▶ _Task brief_:
Going through the entries below, copy out each line that contains "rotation".

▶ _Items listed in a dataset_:
● ● ● ● ● ● ●

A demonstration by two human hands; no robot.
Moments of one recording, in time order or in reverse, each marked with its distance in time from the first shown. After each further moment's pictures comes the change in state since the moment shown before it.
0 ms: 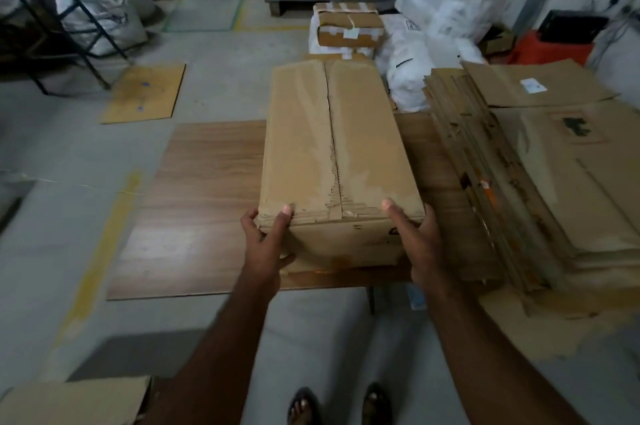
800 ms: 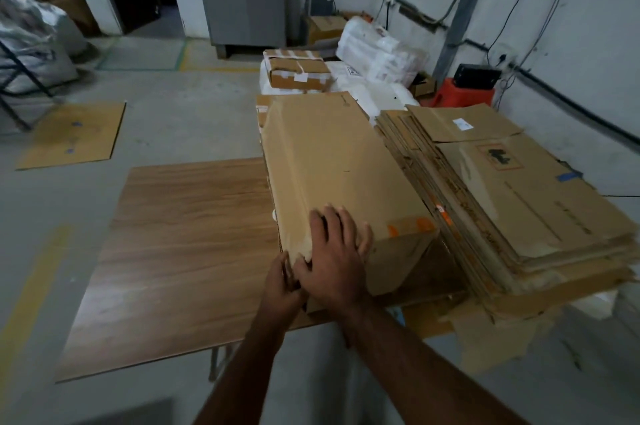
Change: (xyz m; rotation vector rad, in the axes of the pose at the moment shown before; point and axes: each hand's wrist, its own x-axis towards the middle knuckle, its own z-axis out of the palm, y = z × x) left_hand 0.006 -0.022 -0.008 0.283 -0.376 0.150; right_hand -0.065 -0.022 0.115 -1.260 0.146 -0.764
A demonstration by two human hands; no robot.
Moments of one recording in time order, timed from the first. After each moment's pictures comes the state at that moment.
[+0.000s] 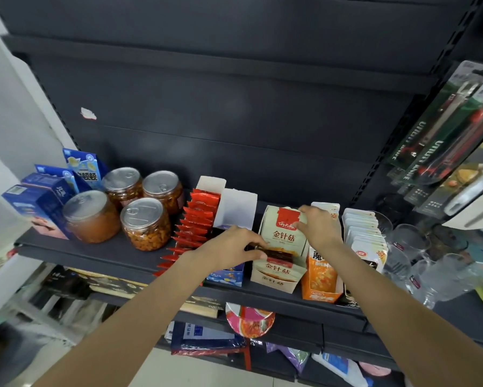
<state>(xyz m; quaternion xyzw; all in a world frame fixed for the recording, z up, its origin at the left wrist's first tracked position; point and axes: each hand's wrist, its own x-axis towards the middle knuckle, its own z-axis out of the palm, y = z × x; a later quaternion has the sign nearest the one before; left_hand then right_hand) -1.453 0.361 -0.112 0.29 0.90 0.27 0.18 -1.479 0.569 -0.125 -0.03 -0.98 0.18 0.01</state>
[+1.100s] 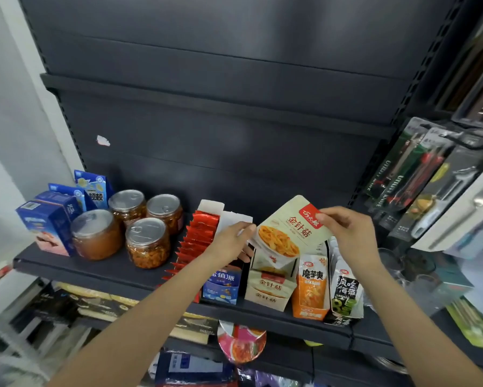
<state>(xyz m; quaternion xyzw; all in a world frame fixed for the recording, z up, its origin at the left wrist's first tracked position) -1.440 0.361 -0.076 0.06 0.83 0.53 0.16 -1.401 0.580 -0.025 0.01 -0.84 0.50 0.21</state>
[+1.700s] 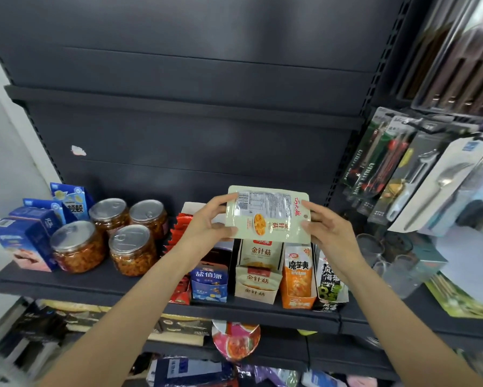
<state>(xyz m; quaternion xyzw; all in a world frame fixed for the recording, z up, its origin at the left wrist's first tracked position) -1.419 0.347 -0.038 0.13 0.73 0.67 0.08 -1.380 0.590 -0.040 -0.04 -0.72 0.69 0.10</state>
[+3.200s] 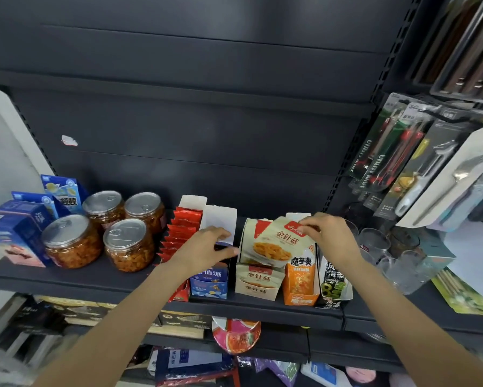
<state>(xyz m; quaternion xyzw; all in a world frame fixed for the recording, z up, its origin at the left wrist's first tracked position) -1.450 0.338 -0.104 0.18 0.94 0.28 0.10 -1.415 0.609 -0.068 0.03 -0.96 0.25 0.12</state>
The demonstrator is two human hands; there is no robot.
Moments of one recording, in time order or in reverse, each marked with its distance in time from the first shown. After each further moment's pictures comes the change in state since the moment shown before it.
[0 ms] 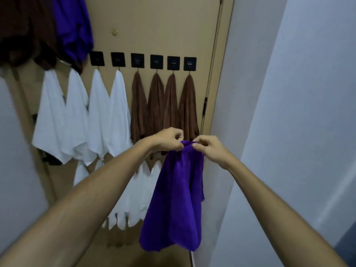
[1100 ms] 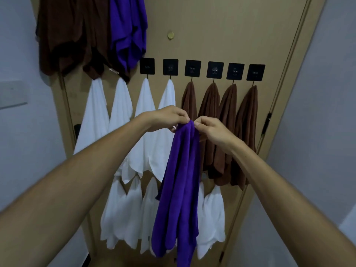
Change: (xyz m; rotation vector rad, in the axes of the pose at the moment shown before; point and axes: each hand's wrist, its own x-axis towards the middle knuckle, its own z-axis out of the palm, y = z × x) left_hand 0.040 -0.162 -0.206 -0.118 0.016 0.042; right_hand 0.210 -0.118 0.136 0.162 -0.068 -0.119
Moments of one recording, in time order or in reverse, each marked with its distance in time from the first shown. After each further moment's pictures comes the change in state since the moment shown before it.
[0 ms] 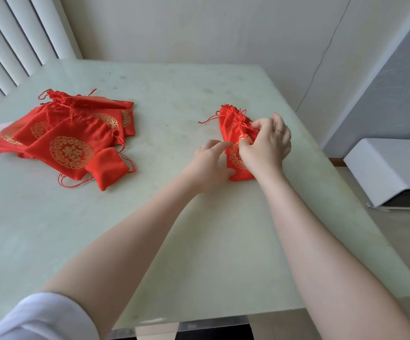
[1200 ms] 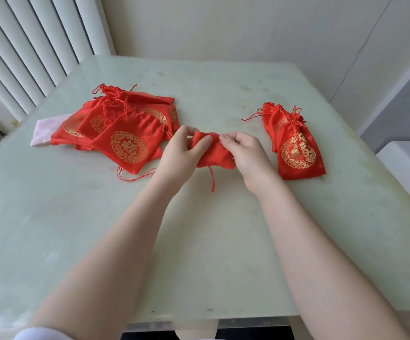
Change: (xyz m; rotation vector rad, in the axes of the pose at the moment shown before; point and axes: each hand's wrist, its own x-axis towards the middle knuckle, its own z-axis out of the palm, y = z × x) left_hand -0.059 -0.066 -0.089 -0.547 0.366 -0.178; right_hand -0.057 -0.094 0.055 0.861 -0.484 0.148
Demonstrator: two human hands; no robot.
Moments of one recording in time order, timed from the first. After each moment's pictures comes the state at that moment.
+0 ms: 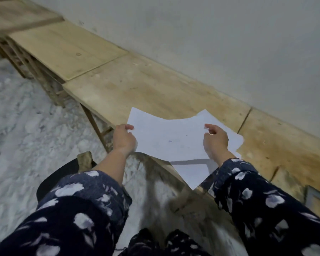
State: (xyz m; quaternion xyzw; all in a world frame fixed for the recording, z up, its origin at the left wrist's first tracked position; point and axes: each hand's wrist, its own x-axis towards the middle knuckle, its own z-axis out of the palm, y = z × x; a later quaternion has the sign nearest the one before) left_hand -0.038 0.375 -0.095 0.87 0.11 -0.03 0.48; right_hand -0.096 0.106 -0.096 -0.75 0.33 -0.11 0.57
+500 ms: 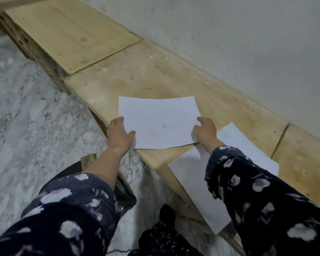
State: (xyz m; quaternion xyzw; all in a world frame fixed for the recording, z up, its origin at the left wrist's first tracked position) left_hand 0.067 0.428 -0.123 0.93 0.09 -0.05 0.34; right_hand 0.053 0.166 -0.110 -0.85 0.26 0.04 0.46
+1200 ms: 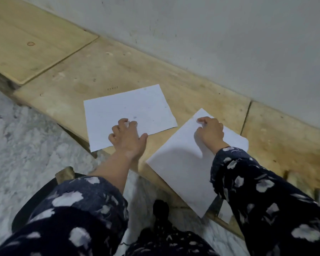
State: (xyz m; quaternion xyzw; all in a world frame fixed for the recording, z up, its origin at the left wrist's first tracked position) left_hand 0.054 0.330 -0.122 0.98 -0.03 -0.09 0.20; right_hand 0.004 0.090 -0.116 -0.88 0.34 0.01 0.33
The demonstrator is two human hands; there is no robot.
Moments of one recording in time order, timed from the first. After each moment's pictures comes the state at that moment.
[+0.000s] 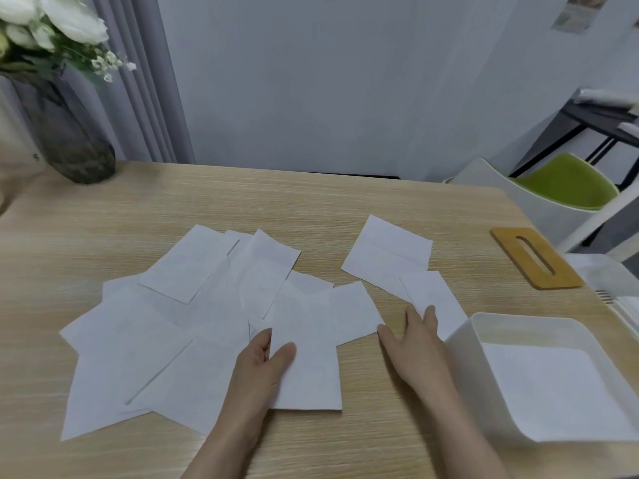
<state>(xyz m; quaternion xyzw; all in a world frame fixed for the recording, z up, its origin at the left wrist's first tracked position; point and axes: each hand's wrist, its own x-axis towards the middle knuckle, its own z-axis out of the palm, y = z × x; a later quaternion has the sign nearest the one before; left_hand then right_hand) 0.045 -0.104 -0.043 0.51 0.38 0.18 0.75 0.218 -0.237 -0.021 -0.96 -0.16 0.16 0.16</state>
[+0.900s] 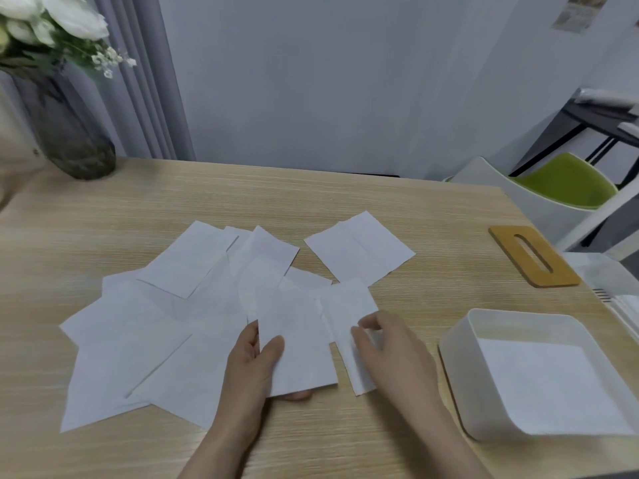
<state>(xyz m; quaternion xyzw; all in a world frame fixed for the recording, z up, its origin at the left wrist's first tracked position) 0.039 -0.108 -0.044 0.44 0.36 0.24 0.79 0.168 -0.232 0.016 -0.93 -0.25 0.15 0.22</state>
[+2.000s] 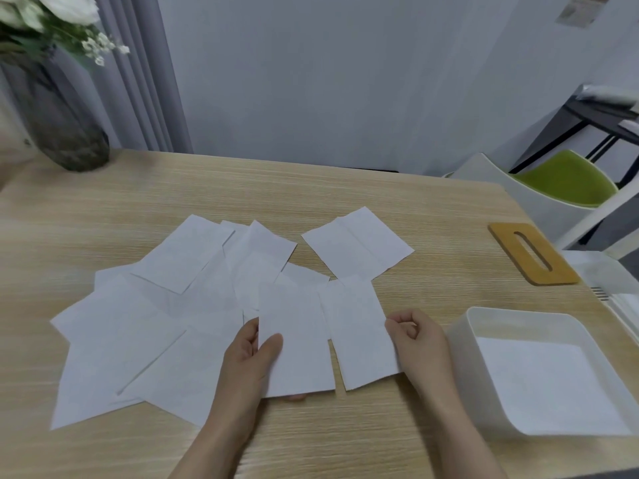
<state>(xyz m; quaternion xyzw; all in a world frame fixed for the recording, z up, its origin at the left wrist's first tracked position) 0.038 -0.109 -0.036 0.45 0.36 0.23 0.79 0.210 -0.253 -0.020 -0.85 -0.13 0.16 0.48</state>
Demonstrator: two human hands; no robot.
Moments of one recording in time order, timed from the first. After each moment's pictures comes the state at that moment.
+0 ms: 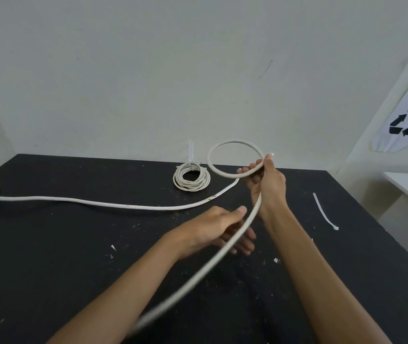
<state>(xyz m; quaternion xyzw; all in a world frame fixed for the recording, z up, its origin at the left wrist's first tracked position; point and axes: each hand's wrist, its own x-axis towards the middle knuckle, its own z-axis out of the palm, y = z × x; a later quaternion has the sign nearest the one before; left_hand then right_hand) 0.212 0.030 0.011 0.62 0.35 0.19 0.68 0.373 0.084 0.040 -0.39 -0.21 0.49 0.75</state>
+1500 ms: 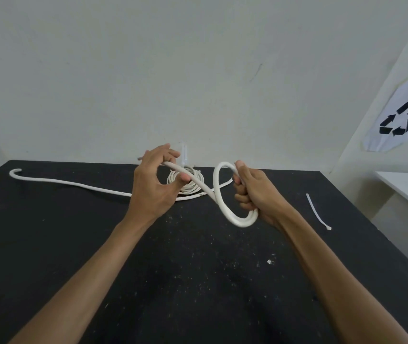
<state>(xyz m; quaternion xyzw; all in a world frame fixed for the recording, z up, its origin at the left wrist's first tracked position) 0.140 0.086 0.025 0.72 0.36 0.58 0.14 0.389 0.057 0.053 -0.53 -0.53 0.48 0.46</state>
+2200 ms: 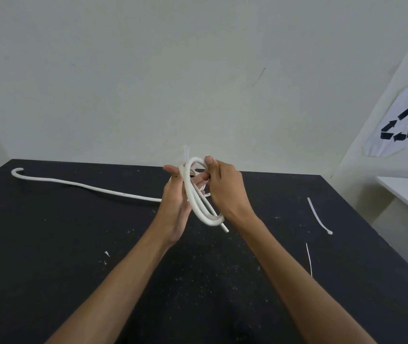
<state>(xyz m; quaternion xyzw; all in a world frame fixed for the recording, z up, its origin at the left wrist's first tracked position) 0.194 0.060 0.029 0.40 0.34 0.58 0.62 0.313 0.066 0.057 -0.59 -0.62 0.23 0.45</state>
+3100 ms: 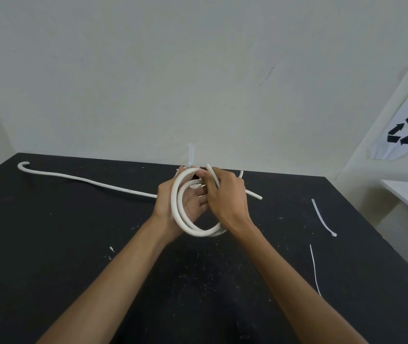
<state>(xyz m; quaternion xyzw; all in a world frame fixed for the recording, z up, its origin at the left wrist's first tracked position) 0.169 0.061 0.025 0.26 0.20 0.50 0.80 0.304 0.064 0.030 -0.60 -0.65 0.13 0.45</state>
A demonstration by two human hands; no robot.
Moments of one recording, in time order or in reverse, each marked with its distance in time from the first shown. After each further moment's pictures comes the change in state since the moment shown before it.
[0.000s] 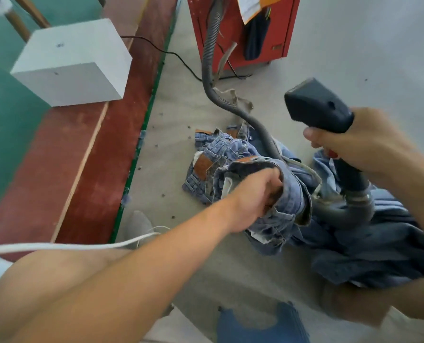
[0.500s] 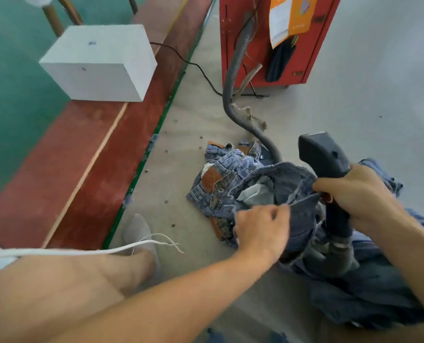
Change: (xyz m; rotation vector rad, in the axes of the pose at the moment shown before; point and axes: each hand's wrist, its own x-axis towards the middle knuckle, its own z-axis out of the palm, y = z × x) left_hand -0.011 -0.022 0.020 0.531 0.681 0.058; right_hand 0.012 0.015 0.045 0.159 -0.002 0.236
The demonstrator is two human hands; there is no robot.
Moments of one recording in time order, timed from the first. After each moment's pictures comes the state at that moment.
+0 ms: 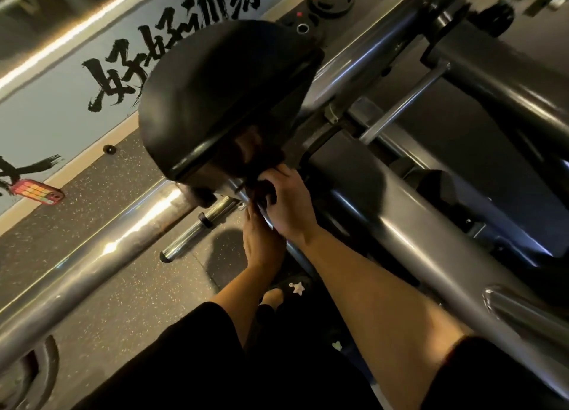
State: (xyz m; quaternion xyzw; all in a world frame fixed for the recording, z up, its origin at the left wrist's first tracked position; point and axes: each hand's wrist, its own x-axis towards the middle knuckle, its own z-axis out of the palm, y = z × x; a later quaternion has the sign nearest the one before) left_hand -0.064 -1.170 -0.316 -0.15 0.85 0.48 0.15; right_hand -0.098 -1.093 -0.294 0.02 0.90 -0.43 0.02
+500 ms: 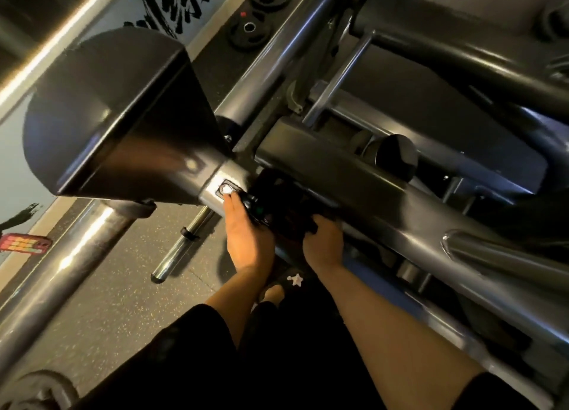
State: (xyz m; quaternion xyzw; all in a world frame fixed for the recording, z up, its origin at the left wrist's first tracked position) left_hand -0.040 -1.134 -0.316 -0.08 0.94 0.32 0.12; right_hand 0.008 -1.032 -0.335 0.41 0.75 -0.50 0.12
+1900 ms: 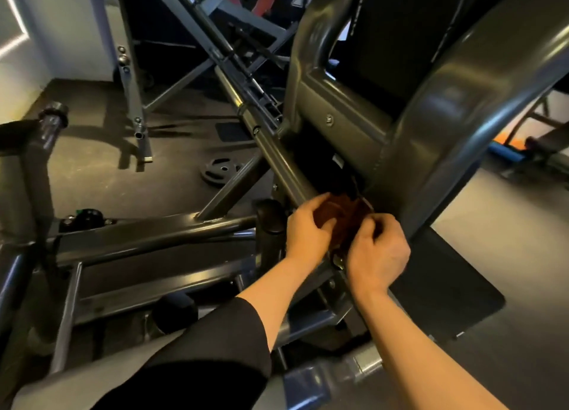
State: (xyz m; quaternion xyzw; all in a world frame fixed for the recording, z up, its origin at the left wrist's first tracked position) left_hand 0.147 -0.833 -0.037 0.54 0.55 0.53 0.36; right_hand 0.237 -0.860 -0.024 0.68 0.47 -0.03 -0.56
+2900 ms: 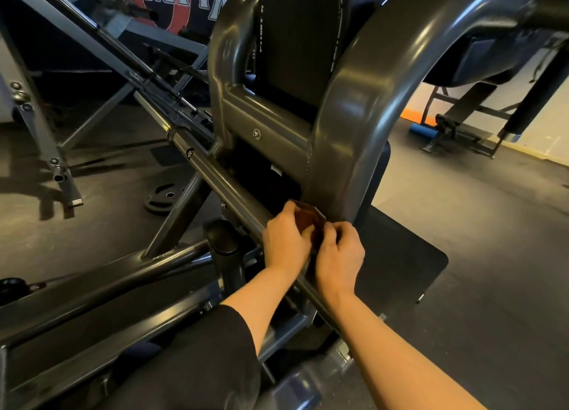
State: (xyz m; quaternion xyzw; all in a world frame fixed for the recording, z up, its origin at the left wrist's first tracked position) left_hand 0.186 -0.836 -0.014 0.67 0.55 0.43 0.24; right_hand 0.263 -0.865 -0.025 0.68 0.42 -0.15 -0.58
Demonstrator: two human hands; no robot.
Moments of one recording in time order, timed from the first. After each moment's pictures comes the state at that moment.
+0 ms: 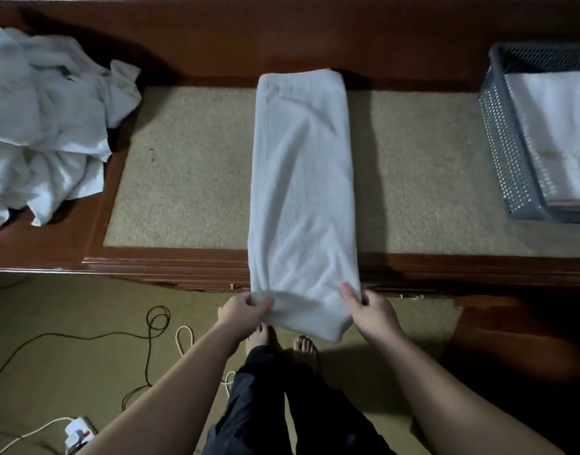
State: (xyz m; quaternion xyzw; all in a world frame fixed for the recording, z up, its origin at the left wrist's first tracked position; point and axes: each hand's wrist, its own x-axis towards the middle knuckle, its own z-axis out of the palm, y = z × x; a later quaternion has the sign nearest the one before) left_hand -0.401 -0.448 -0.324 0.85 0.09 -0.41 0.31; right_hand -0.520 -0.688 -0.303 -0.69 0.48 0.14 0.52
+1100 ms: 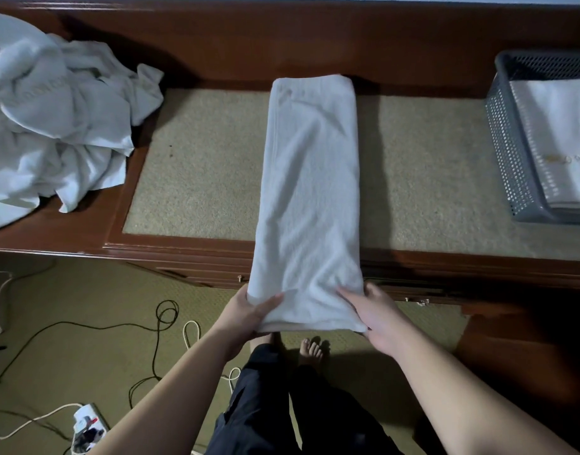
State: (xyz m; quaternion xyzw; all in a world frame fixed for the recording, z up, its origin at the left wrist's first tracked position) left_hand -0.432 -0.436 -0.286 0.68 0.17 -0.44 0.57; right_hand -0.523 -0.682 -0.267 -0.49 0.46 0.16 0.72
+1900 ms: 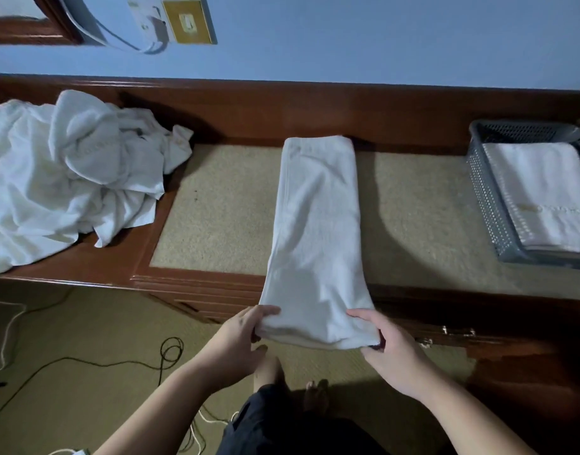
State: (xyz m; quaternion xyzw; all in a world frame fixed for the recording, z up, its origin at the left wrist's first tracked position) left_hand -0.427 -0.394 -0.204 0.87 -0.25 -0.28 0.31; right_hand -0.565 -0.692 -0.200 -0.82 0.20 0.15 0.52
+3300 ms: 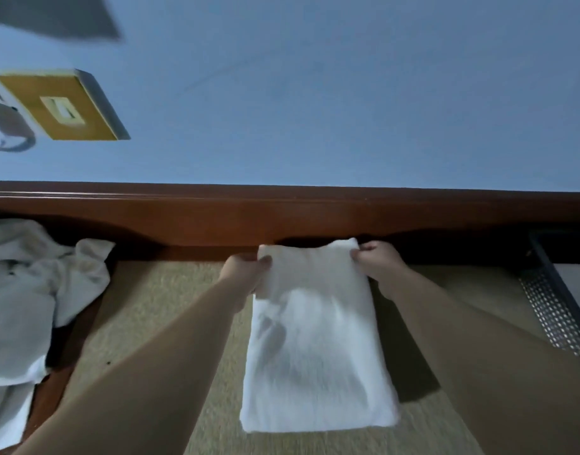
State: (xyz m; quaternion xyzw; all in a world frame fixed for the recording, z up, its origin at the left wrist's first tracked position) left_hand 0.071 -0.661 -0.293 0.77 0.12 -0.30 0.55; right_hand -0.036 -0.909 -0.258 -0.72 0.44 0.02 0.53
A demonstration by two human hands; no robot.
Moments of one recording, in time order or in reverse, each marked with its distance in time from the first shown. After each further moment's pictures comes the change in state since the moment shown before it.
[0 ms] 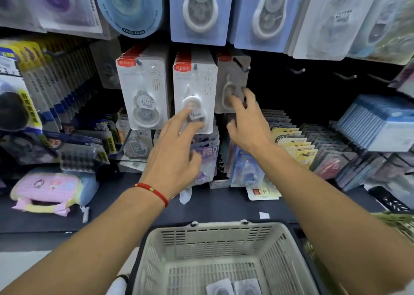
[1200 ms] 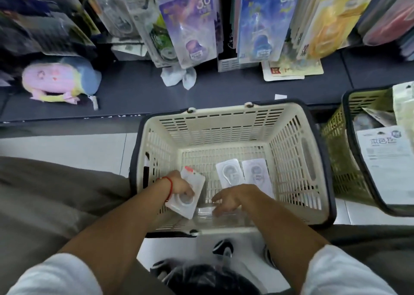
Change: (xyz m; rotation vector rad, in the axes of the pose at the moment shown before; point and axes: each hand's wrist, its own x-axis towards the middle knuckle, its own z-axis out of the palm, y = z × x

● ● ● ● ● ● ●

▶ _Written answer_:
Change: (xyz m; rotation vector rad, in the axes of the pose at the moment shown before; point and axes: each hand's wrist, its own x-axis towards the middle knuckle, its own z-axis out of the palm, y = z × x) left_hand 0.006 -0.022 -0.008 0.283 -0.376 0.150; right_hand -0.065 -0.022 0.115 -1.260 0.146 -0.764
Change: (xyz m; rotation vector rad, in the axes of the pose at the moment shown before; point and axes: each hand's wrist, its own x-axis towards the middle knuckle, its own z-axis out of the palm, y = z × x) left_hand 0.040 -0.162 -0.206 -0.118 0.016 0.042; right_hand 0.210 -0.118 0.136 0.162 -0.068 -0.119
Change: (xyz m; rotation vector rad, in the axes of the pose at the moment shown before; point and axes: each hand's wrist, its own x-axis towards the middle knuckle, its own z-axis out of the palm, y = z × x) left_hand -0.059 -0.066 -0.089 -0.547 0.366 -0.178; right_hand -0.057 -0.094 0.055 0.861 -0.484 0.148
Change: (xyz m; rotation vector rad, in the axes of the pose at the moment shown before; point and axes: each hand's wrist, its own x-axis towards the middle knuckle, its own z-axis out of the palm, y = z × x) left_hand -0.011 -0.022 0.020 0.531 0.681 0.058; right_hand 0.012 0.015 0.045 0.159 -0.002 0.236
Change: (xyz m; rotation vector rad, in the axes of the pose at the moment shown before; point and axes: each hand's wrist, its own x-axis towards the middle knuckle, its own z-axis out of the palm, y = z × x

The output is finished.